> [Assigned task]: Copy every record below exactly.

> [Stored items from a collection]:
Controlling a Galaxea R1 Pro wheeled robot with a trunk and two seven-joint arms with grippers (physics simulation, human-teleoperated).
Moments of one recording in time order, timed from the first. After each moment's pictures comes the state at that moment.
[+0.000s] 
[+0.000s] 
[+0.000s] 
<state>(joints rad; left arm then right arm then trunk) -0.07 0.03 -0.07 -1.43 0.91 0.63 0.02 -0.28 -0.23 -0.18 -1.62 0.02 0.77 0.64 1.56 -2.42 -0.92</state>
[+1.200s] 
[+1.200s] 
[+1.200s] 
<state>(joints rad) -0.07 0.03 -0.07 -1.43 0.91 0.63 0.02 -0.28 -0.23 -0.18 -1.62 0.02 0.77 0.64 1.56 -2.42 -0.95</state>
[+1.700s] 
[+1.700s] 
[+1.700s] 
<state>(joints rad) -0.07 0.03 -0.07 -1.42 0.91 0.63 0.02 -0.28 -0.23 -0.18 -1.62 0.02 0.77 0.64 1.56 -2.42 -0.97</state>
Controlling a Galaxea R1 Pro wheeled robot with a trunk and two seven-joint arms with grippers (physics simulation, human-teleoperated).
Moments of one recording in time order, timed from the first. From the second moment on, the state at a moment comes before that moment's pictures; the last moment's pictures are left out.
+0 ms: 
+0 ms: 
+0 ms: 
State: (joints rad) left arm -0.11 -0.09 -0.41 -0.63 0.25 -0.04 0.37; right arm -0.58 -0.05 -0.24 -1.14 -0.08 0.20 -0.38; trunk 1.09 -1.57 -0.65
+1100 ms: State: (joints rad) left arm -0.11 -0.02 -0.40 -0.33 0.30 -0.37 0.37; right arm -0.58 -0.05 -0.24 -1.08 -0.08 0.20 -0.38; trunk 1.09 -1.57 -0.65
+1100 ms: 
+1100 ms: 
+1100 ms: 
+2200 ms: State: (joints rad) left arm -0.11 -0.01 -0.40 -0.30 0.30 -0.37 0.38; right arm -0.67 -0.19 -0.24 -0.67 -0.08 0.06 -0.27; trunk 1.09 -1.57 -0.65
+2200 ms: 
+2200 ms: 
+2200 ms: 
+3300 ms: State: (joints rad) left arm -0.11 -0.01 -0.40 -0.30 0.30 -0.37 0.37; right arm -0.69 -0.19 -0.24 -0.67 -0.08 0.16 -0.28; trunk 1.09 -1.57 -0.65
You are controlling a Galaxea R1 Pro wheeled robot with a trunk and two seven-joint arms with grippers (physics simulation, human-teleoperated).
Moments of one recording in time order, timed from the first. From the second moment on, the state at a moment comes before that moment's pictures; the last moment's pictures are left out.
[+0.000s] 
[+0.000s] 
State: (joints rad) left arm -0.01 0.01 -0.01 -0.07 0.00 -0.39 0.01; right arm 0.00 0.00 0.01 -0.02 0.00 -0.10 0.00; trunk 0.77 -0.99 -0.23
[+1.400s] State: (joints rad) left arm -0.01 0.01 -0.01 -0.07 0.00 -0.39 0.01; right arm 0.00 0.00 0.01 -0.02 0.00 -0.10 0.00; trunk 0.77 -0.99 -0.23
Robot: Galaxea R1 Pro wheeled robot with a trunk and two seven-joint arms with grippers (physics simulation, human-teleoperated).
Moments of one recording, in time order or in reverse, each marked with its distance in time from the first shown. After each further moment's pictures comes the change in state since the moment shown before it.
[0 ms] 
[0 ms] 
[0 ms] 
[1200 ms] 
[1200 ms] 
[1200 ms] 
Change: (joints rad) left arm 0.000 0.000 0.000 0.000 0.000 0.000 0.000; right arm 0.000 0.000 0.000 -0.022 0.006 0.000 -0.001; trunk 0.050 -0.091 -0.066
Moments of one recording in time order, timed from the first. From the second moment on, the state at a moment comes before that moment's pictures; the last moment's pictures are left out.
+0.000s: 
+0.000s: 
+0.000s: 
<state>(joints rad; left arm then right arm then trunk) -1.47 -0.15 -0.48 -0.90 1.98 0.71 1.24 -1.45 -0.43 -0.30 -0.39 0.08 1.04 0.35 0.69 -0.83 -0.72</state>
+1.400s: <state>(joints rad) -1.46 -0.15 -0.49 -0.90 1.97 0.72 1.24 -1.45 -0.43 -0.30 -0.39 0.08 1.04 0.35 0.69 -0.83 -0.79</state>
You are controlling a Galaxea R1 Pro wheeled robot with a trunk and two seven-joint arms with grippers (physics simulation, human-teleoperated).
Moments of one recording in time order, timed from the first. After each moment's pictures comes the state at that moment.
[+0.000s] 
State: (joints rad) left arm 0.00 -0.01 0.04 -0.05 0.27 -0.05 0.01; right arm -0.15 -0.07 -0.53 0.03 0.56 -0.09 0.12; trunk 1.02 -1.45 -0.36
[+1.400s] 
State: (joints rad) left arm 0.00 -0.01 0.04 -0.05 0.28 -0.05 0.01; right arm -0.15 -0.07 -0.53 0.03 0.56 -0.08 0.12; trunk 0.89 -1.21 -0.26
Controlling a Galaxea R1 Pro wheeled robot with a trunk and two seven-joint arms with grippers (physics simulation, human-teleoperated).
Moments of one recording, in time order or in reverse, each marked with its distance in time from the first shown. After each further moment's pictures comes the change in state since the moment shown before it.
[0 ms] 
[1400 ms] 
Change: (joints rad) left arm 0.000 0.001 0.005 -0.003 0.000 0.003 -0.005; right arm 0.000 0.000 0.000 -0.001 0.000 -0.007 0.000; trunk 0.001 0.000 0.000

> [Solved problem]:
Controlling a Galaxea R1 Pro wheeled robot with a trunk and two seven-joint arms with grippers (physics simulation, human-teleoperated).
Moments of one recording in time order, timed from the first. After each moment's pictures comes the state at that moment.
[+0.000s] 
[+0.000s] 
[+0.000s] 
<state>(joints rad; left arm then right arm then trunk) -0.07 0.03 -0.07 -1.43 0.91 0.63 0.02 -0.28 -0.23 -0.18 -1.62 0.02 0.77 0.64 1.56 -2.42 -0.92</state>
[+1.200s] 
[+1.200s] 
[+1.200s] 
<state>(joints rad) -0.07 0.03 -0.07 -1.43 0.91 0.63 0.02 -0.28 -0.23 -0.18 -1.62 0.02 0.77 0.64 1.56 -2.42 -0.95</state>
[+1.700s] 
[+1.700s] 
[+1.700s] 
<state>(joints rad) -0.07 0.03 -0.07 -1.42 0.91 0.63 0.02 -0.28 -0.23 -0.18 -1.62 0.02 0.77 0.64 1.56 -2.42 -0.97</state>
Controlling a Galaxea R1 Pro wheeled robot with a trunk and two seven-joint arms with grippers (physics simulation, human-teleoperated).
Moments of one recording in time order, timed from the first. From the second moment on, the state at a moment comes before that moment's pictures; the last moment's pictures are left out.
+0 ms: 
+0 ms: 
+0 ms: 
State: (joints rad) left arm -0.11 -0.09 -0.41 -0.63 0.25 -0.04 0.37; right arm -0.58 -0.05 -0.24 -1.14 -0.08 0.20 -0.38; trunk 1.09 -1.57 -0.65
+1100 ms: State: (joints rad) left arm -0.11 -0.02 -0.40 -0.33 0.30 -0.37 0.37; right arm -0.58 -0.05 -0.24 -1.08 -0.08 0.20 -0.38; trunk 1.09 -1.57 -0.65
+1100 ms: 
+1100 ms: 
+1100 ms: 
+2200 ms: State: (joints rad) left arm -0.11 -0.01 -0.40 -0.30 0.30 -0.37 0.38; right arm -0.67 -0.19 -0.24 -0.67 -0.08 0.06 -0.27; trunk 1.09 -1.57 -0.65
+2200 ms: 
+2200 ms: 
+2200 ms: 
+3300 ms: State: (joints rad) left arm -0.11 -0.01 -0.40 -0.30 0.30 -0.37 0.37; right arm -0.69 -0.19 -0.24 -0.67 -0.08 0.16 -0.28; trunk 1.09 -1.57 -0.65
You are controlling a Galaxea R1 Pro wheeled robot with a trunk and two seven-joint arms with grippers (physics simulation, human-teleoperated).
Moments of one recording in time order, timed from the first. From the second moment on, the state at a moment comes before that moment's pictures; the last moment's pictures are left out.
[+0.000s] 
[+0.000s] 
State: (joints rad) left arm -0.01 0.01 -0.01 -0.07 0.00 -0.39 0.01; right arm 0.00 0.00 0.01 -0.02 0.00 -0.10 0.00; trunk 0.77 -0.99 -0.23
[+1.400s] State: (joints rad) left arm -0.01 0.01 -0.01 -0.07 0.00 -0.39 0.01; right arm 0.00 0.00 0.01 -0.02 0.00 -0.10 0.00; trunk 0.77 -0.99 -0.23
Robot: Galaxea R1 Pro wheeled robot with a trunk and two seven-joint arms with grippers (physics simulation, human-teleoperated).
Moments of one recording, in time order or in reverse, each marked with its distance in time from the first shown. After each further moment's pictures comes the change in state since the moment shown before it.
[0 ms] 
[0 ms] 
[0 ms] 
[1200 ms] 
[1200 ms] 
[1200 ms] 
Change: (joints rad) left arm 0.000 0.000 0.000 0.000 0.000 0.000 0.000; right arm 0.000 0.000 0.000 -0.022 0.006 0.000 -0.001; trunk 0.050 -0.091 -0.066
Moments of one recording in time order, timed from the first. From the second moment on, the state at a moment comes before that moment's pictures; the last moment's pictures are left out.
+0.000s: 
+0.000s: 
+0.000s: 
<state>(joints rad; left arm then right arm then trunk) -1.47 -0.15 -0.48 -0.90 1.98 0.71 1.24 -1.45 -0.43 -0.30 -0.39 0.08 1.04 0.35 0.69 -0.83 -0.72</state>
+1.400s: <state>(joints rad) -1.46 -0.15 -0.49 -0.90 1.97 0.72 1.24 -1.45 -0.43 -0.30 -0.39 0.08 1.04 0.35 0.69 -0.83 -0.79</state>
You are controlling a Galaxea R1 Pro wheeled robot with a trunk and two seven-joint arms with grippers (physics simulation, human-teleoperated).
Moments of one recording in time order, timed from the first. After each moment's pictures comes the state at that moment.
[+0.000s] 
State: (joints rad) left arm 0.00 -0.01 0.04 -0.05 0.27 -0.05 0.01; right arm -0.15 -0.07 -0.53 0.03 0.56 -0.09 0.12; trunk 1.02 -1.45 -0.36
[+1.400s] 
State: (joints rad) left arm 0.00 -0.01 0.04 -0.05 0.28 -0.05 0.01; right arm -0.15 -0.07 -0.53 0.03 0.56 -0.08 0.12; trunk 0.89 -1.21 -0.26
Controlling a Galaxea R1 Pro wheeled robot with a trunk and two seven-joint arms with grippers (physics simulation, human-teleoperated).
Moments of one recording, in time order or in reverse, each marked with its distance in time from the first shown. After each further moment's pictures comes the change in state since the moment shown before it.
[0 ms] 
[1400 ms] 
Change: (joints rad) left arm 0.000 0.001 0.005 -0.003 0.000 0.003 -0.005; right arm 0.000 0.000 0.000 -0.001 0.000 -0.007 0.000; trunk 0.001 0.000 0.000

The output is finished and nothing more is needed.